Sunday, January 31, 2016

The EU (2) - UK In or Out?

The debate at home and abroad about whether the UK membership of the EU should continue is hotting up with David Cameron now seeking a longer term ability to restrict new immigrants from the continent having to be paid British social security benefits. In the UK the social security benefits are not regarded as that generous but anyway to me that is a non-issue. Most people prefer to be self supporting so even if some commence on benefits the majority will seek independence from the state as soon as feasible.

Added to the above I recall that for many years as a young worker in Pimlico, then not a wealthy part of London refuse collections and road cleansing were often left undone  through the absence of a suffiicient number of workers prepared to undertake such jobs despite the highish levels of unemployment in the UK at that time. For whatever reason that difficulty has become history since the  UK acceded to what was then called the Common Market. More recently on a TV documentary about the London Underground there was an interview with a lively non-British looking individual who explained how he was able to earn a highish income through overnight work on the Underground. I freely admit that those tasks sound tough probably too much so for me but nonetheless  that such posts have  those willing to do them these days is an attribute to the UK's EEC  membership.

Despite the above the current state of the EU (ignoring for one moment that we in the UK so far  at least ,only voted to join "The Common Market") is becoming more and more unattractive. It is helpful first (to me at least) to return to  points  made on here a while ago following a post by fellow BU blogger Barnaby:Comments on EU and Immigration  In fact David Cameron's policy of providing aid (far larger sums  than any other EEC member) to refugees in and near to Syria seems far more humane.  Furthermore given the huge outcries in the UK at present about the paucity of council housing, school places and NHS costs well articulated by the political left and with which I have huge sympathy, surely the positions of those key aspects of British life would collapse under the strain of admitting further huge numbers of  people who would need to use them?

The above in turn leads to consideration of the current EU position on immigration. Sadly there seems to be little policy beyond perhaps blaming Greece  which is virtually a bankrupt country for not spending more on dealing with the difficulties there. Indeed if my interpretation is correct, rather than EEC money and assistance being transferred to Greece to assist that country and the refugees arriving there with their huge difficulties,  the EEC is threatening  to remove Greece from the Schengen area altogether.  Dreadful in  my view and thankfully the UK is not part of the Schengen area.

When the UK joined the EEC huge British fishing rights were ceded and very large payments from the UK to the EEC HQ were agreed.
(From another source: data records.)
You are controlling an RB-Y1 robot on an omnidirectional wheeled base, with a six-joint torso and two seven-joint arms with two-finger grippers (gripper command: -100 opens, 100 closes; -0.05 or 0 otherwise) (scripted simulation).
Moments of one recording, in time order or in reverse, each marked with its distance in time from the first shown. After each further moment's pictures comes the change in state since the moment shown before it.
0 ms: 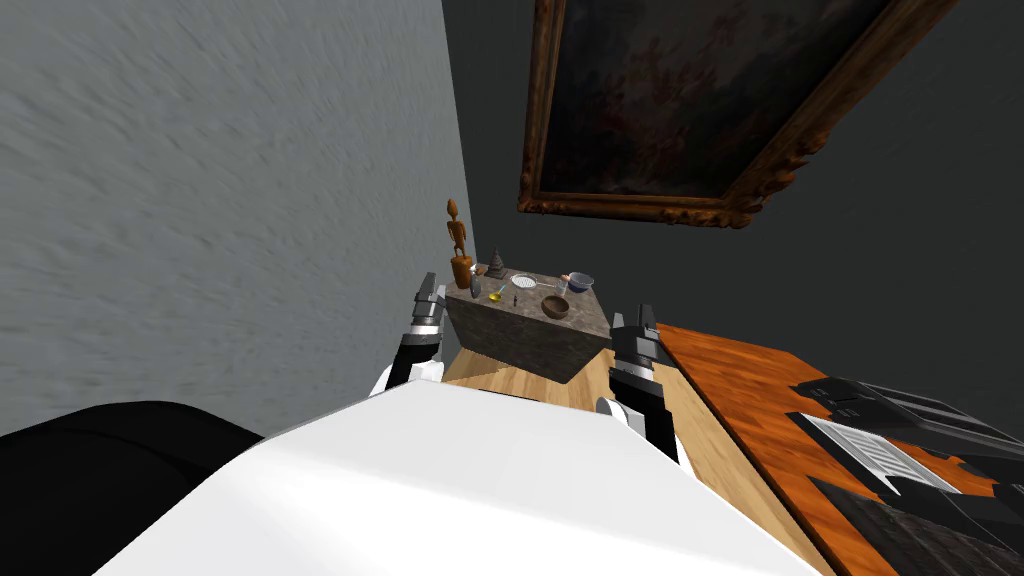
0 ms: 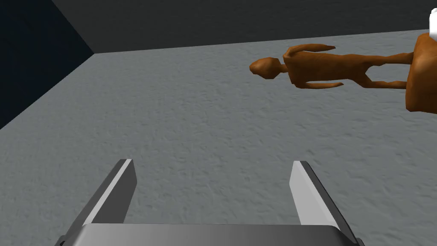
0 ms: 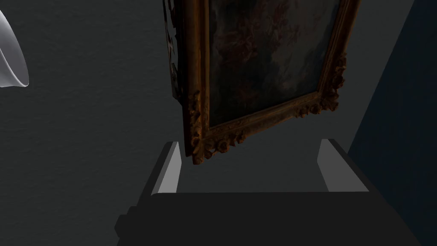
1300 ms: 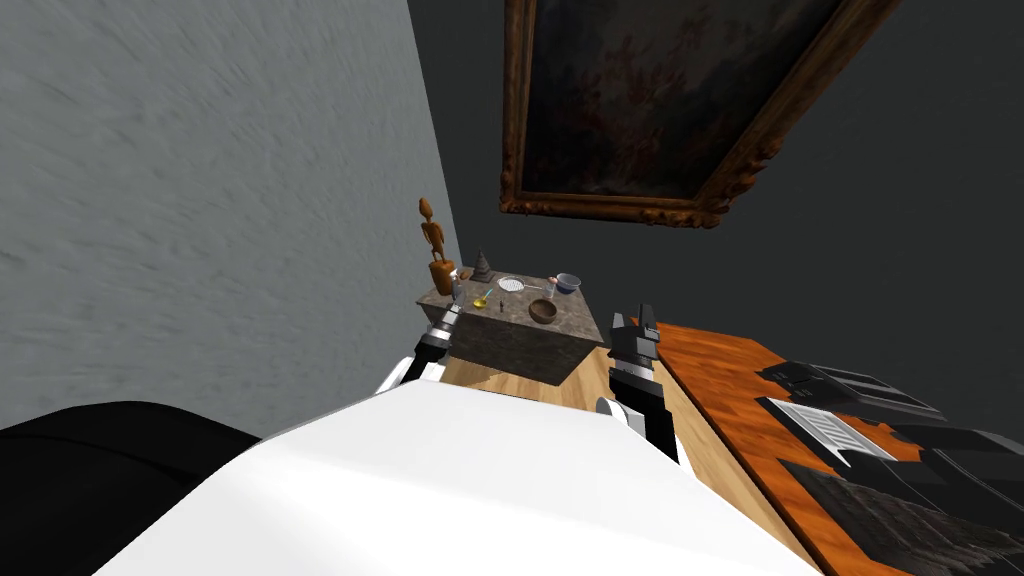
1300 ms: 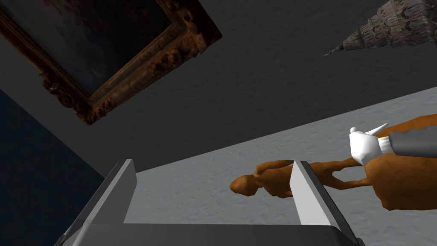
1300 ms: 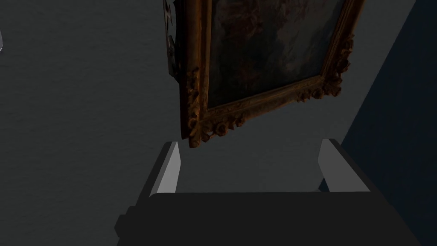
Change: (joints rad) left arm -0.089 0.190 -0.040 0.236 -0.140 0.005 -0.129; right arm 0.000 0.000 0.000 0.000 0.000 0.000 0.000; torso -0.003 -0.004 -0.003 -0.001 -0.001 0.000
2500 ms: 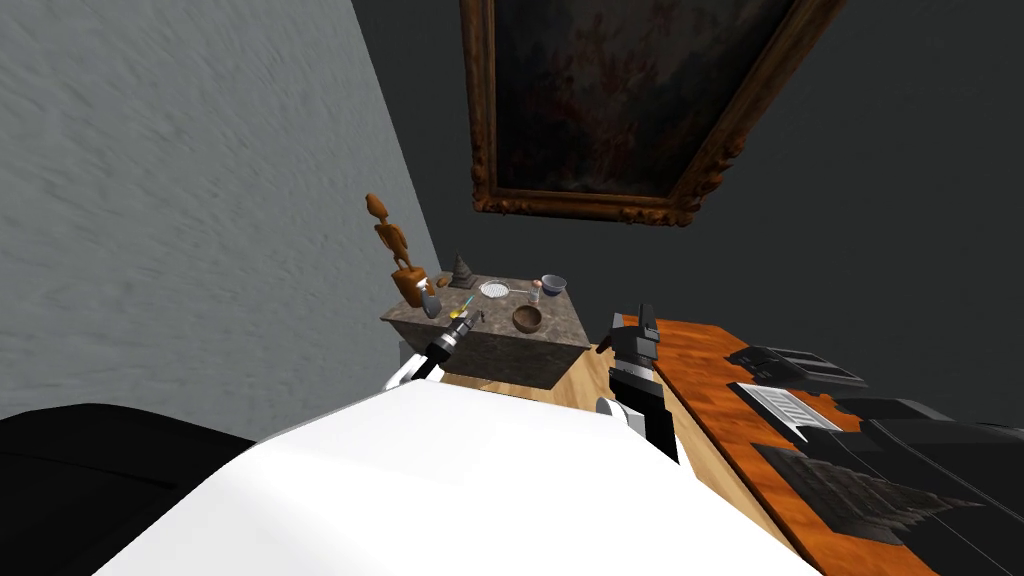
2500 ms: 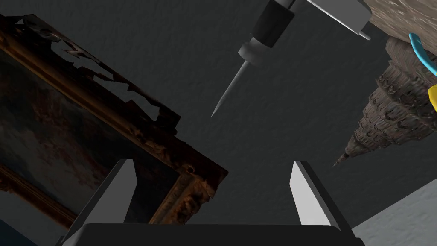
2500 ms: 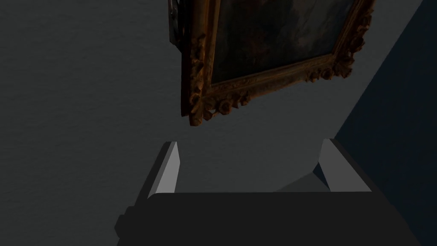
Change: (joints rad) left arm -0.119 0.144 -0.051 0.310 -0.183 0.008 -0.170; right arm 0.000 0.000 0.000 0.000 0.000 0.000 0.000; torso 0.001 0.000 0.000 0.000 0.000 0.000
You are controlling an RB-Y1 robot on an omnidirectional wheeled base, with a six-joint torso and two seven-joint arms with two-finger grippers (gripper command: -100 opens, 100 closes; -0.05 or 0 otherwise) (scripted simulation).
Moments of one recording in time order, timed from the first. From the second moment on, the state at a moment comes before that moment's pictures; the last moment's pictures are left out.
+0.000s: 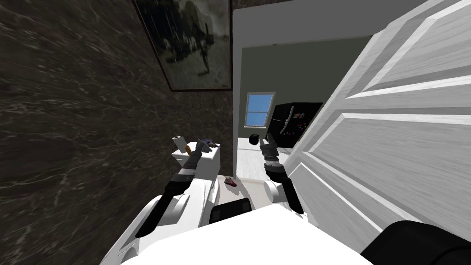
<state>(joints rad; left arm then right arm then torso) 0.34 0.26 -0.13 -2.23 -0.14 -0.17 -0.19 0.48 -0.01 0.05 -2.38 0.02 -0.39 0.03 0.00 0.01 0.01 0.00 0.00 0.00</state>
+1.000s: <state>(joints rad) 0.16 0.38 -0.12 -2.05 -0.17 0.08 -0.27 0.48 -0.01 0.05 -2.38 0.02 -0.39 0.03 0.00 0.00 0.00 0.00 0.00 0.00</state>
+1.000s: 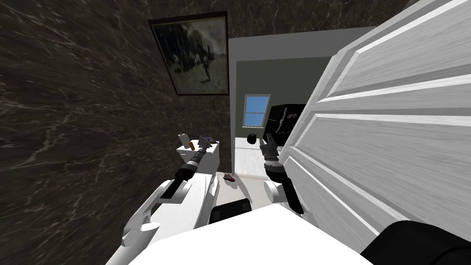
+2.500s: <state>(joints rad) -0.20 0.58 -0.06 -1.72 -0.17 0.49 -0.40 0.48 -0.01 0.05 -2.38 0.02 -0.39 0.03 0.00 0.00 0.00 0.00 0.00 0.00</state>
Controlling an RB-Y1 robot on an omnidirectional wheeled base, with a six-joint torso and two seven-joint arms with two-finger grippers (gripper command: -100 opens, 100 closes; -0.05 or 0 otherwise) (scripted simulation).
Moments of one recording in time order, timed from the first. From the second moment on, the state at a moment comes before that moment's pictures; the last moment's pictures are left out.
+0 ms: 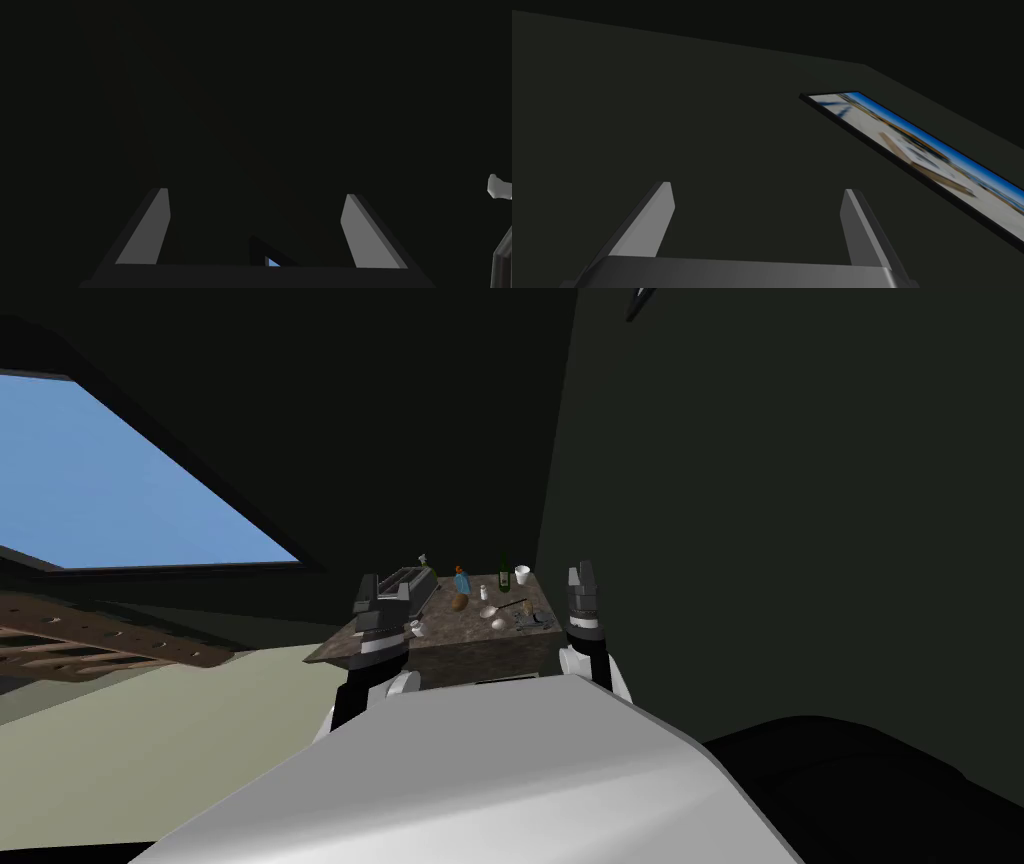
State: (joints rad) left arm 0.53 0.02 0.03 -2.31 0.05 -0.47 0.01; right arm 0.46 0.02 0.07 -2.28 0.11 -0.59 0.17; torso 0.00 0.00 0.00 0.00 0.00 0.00
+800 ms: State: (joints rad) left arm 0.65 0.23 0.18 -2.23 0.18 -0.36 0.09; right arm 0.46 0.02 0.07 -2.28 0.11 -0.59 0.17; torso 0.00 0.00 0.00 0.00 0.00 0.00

We grumbled about the EEC agricultural policy which benefited countries like France with many farm small holdings but gave far less benefit to the UK's much more efficient farmers. Politicians then said that all this would change after, was it seven years, when  agricultural policy would come up for renewal again within the EEC. In fact little seemed to happen after the  expiry of the  seven years and  even less is said about that in the current debate about EU membership.

Those who wish the UK to remain members of the EEC argue that  the huge trade benefits would be lost. That argument seems weak to me as trade works both ways,  Indeed  if I am wrong adding high import duties to  the large number of  large cars like German up market models that clog up UK city roads and motorways might  be  beneficial for a number of reasons going beyond public finances.

However my fear at present is that when major issues arise which are likely to affect the whole EEC, like the current refugee crisis, the EEC fails to work.

 Instead the largest EU country decides to act as it sees fit, without advance consultations and agreement with the others and then seeks to impose penalties on those who  then disagree with or decline to accept its  actions. To me such unilateralism   is so unattractive that the argument in favour of the UK leaving the EEC is strengthened.

Initially I favoured the EEC; subsequently after several debates over two or three years with a now retired Foreign Office official who has always been negative about the UK's membership I became negative. The idea of a poll after so many years favoured by the current Prime Minister is  a great development. Now I find the issue of some SNP Scots considering whether to vote no to the EEC in order to be able to call for another vote on splitting the UK if the overall vote if the vote is to quit, so self serving and lacking any kind of community spirit that I wonder whether the EEC really does  have any deep if not genuine community purpose?